Small changes can make a big difference to your sense of control over your day. Muting notifications, making use of Slack/Teams/Google Chat statuses, setting up your calendar and out-of-office to communicate your working hours and availability – there is plenty you can do to make technology work harder for you and encourage better working practices in others too.
4. Rise Above
Unfortunately, there are times when no amount of clear communication or clever use of technology can eliminate a source of microstress from your life.
However, that doesn’t mean you are helpless. We have a degree of choice in how we react to microstress and sometimes the best option is simply to rise above some of them.
Being able to recognize microstresses helps here – when we become more aware of how they show up, it is easier to put things into perspective. It is a tactic that works best with those microstresses that have slightly less impact, instead of the ones that you identified at the start as taking the greatest toll on you.
You’ll also find it easier to rise above some microstresses if you feel a sense of purpose and meaning in your life, especially when this comes from several different places, not just from your work.

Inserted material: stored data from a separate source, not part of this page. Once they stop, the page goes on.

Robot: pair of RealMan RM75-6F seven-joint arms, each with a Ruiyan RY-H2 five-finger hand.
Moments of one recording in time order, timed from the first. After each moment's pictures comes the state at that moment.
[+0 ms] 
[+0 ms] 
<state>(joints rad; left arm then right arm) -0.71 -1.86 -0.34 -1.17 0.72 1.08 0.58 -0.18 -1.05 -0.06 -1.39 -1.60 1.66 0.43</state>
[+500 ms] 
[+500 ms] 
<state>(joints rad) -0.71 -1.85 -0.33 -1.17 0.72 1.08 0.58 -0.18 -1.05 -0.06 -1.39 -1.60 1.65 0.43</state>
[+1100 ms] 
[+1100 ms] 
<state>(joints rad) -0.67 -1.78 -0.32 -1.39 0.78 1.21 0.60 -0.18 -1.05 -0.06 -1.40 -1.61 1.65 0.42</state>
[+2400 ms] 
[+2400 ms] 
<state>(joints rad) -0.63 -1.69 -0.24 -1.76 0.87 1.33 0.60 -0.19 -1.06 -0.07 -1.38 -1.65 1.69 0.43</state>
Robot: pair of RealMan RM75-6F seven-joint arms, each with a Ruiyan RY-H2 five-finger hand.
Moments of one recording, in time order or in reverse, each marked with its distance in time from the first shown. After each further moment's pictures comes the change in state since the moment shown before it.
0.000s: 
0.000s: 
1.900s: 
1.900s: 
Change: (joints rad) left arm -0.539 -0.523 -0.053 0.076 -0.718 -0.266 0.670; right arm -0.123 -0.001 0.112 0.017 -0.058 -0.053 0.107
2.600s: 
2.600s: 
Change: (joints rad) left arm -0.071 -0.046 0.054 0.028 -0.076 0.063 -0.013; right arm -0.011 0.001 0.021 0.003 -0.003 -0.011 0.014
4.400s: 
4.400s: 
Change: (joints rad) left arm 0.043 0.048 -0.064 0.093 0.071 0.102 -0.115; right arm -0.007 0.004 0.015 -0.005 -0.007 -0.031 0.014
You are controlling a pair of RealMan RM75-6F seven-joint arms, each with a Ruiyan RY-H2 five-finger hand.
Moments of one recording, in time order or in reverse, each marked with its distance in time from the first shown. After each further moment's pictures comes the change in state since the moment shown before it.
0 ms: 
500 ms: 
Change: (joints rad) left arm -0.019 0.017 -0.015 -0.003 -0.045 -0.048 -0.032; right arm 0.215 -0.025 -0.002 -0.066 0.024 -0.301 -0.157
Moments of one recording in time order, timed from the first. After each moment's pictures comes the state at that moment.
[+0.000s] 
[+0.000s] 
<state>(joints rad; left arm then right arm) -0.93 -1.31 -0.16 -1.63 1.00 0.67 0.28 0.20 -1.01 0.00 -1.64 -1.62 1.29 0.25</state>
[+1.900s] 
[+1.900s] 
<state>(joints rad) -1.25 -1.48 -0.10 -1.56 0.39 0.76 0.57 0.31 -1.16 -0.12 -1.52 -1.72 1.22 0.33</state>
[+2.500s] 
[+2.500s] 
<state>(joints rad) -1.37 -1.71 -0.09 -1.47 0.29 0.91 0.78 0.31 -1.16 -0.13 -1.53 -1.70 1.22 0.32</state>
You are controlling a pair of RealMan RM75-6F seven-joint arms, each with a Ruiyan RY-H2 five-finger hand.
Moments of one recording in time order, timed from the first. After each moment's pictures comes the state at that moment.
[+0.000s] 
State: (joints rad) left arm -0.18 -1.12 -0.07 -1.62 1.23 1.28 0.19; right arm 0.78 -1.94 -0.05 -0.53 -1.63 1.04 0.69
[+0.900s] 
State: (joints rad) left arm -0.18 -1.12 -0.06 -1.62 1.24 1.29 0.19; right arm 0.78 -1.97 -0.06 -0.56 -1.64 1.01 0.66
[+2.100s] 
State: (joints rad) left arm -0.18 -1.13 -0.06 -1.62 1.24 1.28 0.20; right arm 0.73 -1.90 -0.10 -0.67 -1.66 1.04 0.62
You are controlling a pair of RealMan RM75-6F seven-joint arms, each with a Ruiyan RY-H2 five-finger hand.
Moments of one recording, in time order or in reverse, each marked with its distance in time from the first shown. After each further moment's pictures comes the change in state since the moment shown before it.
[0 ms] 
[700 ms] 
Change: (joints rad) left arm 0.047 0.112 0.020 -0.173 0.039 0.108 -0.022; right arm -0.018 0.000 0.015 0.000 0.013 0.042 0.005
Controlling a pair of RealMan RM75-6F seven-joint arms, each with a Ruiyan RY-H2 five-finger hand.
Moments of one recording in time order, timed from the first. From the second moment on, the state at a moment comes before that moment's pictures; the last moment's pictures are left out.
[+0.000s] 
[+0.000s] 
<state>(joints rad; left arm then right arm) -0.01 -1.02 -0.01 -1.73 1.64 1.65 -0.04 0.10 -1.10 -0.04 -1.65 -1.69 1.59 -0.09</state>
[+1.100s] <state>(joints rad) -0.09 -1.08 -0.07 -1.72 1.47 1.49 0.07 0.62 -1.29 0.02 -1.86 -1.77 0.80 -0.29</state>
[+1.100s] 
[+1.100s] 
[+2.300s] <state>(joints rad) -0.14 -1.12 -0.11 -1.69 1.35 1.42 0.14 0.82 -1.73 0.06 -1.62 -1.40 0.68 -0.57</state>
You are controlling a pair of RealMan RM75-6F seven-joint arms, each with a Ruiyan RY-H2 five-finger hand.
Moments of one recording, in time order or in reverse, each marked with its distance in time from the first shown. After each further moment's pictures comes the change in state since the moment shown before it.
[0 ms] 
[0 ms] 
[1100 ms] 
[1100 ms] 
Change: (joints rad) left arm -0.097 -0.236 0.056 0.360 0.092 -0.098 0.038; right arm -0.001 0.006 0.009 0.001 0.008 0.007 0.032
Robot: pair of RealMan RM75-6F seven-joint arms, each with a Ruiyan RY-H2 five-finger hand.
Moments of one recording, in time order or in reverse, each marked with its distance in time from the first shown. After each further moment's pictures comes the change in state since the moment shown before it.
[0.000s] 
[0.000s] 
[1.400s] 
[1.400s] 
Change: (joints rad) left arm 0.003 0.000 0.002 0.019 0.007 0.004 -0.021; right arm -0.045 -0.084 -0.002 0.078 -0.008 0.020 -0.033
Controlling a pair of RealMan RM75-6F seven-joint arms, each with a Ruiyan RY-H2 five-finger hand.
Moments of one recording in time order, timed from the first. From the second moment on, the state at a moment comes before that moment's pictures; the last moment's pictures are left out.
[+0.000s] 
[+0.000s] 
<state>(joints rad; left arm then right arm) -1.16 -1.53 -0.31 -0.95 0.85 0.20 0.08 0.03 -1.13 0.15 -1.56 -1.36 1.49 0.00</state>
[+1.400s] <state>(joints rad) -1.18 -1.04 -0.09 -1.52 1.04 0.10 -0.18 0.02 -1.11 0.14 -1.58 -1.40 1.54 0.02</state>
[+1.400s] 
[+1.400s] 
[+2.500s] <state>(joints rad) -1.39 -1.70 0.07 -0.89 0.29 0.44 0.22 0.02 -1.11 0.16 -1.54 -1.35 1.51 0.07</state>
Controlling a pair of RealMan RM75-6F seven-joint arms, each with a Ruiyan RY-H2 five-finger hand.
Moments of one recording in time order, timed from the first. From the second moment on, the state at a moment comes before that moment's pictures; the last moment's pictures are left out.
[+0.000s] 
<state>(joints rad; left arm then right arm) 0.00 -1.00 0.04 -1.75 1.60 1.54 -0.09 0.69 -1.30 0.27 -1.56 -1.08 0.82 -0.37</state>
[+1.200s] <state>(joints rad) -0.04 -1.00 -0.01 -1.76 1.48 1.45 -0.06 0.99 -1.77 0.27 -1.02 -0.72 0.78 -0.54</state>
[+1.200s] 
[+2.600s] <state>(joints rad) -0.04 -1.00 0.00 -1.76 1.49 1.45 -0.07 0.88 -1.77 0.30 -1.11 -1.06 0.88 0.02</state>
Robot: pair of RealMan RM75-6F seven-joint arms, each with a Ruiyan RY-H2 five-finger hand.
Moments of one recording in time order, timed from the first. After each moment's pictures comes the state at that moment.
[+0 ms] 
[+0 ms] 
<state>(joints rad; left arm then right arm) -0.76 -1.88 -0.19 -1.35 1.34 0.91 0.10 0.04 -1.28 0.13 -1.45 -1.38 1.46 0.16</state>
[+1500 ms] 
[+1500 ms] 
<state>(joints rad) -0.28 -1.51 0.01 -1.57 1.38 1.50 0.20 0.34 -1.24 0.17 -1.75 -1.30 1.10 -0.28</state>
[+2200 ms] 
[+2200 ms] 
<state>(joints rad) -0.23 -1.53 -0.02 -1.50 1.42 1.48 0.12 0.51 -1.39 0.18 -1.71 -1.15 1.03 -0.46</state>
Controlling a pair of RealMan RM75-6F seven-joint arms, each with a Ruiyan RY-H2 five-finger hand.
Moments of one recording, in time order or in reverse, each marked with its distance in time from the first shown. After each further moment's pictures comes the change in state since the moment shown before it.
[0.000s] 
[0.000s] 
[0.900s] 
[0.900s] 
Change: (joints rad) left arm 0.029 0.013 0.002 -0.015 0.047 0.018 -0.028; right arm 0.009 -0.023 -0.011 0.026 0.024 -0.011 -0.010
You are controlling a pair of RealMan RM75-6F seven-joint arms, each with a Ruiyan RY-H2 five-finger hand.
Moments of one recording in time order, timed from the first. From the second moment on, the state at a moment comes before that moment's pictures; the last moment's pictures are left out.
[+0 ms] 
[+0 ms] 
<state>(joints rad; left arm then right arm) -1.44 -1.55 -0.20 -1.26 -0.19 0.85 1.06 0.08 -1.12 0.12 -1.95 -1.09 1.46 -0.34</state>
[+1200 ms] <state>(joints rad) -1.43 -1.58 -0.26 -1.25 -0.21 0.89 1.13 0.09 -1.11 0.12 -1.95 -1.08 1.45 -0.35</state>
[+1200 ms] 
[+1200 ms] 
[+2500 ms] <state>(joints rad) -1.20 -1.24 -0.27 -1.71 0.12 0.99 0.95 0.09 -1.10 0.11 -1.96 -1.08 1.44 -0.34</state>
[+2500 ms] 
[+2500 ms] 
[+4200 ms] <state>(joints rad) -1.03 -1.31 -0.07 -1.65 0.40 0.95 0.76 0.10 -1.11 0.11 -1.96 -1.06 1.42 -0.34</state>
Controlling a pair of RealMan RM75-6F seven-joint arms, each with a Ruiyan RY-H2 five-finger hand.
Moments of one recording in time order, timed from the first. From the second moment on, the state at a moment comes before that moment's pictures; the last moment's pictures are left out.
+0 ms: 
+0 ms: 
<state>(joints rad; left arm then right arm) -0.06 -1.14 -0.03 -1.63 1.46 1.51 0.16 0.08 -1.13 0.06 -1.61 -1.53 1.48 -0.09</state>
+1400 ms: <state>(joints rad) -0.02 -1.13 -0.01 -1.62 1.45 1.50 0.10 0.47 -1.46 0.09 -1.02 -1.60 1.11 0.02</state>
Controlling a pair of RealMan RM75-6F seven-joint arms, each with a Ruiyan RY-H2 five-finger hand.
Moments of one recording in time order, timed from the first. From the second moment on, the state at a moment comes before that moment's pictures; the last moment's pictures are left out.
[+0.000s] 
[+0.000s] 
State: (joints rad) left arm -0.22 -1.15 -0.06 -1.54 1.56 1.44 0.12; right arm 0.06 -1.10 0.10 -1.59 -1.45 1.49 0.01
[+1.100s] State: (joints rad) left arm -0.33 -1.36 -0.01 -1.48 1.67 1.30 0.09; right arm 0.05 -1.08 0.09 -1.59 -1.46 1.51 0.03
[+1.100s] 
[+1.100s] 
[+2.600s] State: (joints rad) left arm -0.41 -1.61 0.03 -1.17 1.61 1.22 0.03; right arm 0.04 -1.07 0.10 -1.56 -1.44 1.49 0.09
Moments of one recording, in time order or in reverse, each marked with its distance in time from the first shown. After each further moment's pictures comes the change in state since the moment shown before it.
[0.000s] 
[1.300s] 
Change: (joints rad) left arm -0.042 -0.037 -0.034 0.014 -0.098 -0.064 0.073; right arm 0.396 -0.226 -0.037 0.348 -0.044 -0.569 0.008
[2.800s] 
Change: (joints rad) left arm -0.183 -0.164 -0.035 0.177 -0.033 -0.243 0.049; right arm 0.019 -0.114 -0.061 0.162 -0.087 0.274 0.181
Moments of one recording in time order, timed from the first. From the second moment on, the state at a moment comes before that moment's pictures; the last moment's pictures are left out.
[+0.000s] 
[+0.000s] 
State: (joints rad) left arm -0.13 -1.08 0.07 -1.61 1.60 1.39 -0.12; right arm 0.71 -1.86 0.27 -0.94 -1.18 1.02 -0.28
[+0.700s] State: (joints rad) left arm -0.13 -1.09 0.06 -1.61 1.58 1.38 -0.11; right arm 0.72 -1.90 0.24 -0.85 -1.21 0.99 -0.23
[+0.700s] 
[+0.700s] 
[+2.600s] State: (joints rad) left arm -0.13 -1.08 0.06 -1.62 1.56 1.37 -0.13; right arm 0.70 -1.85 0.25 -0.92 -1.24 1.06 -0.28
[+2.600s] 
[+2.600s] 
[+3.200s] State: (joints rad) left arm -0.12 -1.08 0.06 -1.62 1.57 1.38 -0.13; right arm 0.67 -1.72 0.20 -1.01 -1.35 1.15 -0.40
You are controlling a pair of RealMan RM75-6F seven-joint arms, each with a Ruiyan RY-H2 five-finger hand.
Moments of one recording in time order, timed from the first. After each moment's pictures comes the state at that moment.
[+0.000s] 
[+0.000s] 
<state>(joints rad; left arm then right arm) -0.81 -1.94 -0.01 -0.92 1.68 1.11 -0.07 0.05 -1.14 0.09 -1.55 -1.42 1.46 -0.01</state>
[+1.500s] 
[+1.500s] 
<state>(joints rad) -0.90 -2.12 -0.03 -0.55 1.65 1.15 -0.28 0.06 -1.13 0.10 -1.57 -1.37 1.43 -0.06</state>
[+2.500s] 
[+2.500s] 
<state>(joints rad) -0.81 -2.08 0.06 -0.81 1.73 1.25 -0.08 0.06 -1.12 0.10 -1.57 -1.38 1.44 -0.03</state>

Being able to focus on what matters to you in the bigger picture helps to put small stresses in their correct place.
That said, don’t expect to be able to rise above everything. It is better to remove microstresses when you can, or you are likely to find yourself back where you started.
Even tiny fleeting moments of stress can have a big impact on you life when it builds up over time. To prevent being overwhelmed, look to identify causes of microstress in your day and take steps to remove those you can, while keeping the rest in perspective.